ABOUT THIS EXERCISE: Set down exactly the lines in the records below that run from the line with "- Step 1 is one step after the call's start" to the line with "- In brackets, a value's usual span", inclusive, and nothing more.
[[ AVAILABLE DATA, beginning ]]
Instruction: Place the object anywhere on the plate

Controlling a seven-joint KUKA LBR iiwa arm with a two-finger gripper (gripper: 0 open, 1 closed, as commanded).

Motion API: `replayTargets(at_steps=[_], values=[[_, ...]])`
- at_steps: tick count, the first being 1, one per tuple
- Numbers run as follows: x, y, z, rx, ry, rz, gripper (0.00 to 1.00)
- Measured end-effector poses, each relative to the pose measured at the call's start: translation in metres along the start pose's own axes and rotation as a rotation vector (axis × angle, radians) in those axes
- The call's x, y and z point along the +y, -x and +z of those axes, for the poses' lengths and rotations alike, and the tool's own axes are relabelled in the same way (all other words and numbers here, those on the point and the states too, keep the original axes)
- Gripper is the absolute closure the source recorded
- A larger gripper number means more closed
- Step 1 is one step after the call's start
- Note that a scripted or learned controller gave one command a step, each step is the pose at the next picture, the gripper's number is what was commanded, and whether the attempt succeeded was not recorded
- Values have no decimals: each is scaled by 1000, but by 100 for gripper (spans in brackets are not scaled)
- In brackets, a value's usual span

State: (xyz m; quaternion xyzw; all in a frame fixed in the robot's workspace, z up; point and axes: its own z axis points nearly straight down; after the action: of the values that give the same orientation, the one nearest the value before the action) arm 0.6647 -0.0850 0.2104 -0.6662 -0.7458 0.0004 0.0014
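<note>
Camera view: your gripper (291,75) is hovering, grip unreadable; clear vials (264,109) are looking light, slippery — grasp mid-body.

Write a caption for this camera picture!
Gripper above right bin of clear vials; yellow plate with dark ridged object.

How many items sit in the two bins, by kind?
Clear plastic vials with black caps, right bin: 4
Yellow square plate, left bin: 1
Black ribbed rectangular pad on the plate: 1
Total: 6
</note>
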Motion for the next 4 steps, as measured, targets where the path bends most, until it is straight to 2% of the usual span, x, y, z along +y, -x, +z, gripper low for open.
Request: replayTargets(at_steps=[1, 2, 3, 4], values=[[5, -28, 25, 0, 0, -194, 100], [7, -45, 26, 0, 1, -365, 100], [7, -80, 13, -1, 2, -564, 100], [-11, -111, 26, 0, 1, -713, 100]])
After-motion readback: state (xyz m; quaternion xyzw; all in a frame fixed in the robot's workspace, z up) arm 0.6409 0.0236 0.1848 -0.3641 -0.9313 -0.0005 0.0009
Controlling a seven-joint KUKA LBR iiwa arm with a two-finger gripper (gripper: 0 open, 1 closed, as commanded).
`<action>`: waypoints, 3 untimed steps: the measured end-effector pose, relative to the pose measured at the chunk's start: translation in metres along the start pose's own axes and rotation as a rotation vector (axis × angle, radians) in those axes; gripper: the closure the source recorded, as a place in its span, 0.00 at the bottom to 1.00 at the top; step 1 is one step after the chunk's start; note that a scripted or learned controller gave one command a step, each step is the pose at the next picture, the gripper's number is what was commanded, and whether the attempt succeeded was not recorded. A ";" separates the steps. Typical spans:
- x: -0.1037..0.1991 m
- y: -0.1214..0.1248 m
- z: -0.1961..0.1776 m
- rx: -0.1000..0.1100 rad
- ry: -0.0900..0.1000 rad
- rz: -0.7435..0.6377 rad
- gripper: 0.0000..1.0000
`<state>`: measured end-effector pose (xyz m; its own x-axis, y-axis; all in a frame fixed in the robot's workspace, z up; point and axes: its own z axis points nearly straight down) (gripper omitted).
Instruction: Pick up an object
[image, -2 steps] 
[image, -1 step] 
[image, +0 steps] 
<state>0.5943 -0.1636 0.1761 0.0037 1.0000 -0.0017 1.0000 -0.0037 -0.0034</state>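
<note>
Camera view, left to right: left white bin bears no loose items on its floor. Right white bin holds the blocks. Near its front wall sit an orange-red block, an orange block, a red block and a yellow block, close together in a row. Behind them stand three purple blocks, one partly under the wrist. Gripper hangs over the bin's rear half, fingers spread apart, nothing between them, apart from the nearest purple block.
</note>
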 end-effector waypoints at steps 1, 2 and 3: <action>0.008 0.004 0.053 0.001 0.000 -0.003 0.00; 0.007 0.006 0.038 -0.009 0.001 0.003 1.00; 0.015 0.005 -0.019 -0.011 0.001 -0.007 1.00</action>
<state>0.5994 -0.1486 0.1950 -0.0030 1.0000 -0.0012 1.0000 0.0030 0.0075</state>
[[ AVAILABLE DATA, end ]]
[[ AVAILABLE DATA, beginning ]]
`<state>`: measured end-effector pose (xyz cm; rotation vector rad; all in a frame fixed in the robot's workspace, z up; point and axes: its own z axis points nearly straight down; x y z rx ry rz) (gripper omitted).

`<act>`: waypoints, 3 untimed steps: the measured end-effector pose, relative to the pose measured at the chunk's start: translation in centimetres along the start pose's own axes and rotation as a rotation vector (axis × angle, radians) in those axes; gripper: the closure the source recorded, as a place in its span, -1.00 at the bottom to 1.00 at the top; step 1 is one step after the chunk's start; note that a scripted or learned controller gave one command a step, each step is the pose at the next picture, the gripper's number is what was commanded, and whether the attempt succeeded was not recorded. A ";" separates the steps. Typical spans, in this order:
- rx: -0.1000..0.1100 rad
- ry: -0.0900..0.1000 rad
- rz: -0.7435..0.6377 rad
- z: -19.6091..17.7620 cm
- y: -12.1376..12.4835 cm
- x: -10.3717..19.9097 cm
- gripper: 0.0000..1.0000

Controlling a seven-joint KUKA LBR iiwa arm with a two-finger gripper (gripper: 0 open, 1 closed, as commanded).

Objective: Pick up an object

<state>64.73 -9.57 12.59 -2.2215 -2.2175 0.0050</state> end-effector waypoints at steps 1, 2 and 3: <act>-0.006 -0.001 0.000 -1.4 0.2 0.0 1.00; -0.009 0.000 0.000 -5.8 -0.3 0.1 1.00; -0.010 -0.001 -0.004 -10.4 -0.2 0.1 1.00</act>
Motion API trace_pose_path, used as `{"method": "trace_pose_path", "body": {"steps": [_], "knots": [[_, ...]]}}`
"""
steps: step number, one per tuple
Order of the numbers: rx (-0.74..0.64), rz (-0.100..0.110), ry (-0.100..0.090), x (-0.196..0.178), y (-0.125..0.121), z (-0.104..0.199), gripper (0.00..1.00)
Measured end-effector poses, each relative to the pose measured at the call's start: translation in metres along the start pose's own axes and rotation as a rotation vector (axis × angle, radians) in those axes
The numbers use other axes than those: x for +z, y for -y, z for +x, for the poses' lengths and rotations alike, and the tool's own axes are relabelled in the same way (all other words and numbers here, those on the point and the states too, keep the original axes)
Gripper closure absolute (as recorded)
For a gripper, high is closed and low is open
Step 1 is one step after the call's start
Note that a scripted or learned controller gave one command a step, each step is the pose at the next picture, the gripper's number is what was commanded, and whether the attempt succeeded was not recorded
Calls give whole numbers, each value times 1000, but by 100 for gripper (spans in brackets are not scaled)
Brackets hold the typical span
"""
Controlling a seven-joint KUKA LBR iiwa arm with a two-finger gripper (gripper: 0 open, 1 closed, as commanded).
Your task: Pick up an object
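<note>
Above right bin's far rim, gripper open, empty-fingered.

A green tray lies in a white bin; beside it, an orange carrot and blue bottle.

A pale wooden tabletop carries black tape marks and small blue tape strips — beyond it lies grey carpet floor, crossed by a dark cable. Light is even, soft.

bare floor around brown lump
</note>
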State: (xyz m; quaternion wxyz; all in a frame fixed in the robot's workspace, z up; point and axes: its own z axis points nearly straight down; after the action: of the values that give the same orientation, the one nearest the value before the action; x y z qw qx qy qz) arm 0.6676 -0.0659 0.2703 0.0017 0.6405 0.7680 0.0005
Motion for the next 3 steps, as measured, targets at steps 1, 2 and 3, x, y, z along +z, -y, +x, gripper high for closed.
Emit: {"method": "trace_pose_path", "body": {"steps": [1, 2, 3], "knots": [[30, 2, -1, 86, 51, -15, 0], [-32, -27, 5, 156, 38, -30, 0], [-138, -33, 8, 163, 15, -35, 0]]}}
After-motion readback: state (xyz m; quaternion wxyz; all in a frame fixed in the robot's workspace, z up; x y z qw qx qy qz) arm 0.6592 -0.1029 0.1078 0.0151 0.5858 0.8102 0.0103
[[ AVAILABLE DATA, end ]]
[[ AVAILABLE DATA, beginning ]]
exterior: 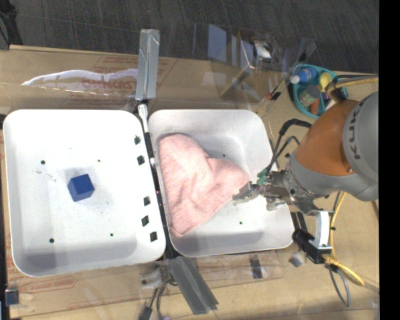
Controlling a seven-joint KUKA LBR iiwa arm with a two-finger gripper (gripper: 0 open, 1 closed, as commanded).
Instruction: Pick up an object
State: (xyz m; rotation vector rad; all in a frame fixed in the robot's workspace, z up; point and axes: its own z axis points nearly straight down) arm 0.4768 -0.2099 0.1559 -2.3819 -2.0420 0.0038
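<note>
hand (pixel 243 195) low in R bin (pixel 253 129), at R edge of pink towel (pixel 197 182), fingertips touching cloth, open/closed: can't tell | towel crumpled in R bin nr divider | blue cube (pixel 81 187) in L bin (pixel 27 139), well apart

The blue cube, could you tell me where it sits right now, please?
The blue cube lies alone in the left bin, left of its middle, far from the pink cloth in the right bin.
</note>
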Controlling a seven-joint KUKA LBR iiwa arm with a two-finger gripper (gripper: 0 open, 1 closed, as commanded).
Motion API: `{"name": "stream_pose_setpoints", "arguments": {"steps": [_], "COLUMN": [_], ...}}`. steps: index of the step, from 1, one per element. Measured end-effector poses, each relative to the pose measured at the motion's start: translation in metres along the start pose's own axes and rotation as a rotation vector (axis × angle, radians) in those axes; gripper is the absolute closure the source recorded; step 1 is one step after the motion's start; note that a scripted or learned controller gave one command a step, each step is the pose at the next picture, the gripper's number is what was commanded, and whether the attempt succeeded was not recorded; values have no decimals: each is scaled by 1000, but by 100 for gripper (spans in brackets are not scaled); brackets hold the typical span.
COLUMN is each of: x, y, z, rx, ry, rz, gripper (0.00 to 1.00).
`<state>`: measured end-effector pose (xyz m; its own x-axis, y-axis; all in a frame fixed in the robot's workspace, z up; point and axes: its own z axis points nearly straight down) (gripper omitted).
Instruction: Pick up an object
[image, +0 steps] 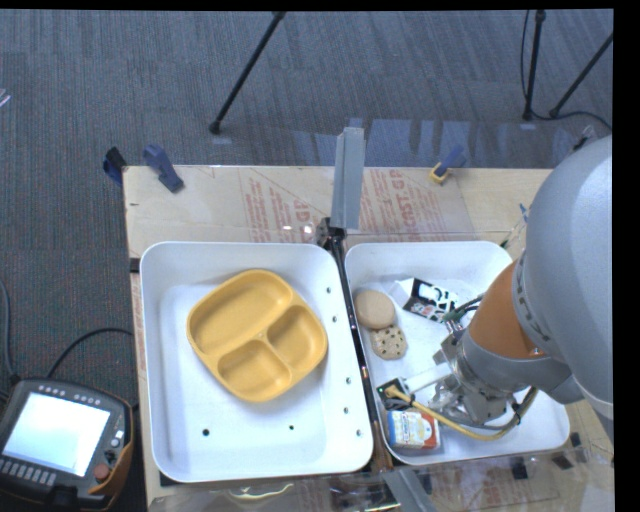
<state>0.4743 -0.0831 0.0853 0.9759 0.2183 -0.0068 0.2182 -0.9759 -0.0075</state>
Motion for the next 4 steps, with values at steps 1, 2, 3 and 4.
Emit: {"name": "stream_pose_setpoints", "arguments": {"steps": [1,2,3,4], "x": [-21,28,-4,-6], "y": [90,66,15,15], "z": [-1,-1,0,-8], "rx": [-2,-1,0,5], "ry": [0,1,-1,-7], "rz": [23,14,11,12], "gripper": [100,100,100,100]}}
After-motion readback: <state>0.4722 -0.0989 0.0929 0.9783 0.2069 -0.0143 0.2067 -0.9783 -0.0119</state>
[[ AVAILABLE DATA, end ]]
WRITTEN REPLY:
- Step 1 is one step after the call's start
- Note that a scripted or learned controller gave one command a step, each step is the pose at the next picture, the gripper's number is what was commanded, and whether the attempt succeeded was not recorded
- Values have no decimals: each is scaled by 1000, but by 100 for gripper (spans in brackets are not scaled)
- In brackets, a value's usual span

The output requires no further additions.